**WHAT IS BEING ASKED:** Pull out every line in the data that has the string "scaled" in it.

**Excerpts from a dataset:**

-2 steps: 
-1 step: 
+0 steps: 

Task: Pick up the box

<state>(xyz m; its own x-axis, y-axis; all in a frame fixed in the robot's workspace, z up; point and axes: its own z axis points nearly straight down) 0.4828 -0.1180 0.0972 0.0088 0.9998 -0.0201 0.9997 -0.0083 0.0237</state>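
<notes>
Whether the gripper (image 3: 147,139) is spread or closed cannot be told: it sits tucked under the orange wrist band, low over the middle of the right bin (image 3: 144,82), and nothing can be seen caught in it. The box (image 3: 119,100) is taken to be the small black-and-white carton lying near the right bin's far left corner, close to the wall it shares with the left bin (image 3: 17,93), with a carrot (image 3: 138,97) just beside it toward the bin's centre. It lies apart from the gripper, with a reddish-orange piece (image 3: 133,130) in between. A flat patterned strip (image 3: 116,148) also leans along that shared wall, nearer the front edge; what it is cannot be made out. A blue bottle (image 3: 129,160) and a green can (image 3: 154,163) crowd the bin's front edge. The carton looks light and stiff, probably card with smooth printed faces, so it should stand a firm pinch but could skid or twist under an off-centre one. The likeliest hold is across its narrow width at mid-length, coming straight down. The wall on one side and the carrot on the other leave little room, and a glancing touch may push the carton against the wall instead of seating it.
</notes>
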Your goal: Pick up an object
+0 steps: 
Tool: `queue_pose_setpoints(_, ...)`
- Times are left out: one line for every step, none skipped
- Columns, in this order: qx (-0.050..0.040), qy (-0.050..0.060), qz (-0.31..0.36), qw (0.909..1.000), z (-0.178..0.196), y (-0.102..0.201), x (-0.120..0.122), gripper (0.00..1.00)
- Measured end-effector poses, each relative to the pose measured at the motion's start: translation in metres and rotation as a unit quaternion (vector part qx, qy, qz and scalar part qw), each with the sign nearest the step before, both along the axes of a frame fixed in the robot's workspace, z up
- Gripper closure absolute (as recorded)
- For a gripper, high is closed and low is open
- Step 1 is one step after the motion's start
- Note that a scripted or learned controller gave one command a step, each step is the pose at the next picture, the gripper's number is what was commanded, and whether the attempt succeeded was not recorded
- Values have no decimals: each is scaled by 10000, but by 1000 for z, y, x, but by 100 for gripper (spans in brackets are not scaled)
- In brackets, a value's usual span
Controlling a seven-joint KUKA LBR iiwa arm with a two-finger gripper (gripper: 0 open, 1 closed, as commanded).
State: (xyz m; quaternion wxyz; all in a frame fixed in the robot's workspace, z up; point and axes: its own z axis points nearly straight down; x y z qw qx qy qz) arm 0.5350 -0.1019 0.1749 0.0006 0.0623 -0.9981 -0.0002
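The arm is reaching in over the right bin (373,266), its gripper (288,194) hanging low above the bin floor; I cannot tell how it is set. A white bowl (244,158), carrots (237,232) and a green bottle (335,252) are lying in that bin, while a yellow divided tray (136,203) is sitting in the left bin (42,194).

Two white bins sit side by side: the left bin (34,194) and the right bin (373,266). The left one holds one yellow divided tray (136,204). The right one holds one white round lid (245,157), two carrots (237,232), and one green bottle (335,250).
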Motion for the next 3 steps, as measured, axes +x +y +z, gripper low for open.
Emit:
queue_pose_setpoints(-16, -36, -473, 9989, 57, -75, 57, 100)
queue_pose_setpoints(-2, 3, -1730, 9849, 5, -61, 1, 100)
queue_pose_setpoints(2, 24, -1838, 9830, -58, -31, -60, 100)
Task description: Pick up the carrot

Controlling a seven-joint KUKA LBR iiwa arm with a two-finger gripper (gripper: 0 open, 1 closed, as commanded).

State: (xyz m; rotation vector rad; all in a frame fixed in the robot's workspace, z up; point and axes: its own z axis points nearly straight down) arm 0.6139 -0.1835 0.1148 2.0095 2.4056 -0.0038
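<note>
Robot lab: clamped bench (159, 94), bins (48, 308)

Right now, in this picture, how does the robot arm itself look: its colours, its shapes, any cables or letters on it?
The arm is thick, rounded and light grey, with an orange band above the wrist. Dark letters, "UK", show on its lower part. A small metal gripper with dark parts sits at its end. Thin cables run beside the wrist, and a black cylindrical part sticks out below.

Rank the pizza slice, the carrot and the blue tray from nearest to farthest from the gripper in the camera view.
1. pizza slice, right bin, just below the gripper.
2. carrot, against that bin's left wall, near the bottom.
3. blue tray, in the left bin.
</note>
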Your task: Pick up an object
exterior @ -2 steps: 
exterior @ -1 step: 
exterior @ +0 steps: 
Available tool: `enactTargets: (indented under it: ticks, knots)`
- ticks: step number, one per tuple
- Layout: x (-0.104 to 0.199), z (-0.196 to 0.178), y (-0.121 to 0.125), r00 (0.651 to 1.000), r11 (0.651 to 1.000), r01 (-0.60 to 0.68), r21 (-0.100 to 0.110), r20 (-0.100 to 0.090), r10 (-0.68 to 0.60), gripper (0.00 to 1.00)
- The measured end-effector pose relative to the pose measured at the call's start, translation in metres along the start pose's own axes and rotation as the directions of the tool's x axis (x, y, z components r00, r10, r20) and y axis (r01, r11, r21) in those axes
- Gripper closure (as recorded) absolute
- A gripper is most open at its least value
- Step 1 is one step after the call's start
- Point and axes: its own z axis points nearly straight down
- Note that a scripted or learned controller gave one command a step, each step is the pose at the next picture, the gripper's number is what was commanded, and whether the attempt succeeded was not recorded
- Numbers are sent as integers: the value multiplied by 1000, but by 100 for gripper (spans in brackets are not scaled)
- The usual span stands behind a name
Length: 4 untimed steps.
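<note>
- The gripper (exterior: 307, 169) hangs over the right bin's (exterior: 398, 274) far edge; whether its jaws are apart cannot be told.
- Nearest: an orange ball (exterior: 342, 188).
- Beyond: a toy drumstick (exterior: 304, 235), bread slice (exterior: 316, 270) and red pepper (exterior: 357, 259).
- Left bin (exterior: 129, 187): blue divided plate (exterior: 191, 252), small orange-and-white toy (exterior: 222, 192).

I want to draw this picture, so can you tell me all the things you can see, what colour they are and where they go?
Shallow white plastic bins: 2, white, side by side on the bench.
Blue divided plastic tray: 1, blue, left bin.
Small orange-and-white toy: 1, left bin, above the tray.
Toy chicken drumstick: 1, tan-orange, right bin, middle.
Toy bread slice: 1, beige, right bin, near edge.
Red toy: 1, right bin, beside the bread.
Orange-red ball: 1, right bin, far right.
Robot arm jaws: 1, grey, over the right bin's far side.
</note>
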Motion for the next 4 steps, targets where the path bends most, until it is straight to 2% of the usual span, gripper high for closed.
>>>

**TASK RESULT:**
- Values have no decimals: each is scaled by 10000, but by 1000 for z, y, x, but by 100 for gripper (spans in brackets are not scaled)
- Numbers are sent as integers: the value multiplied by 1000, but by 100 for gripper (spans in brackets are not scaled)

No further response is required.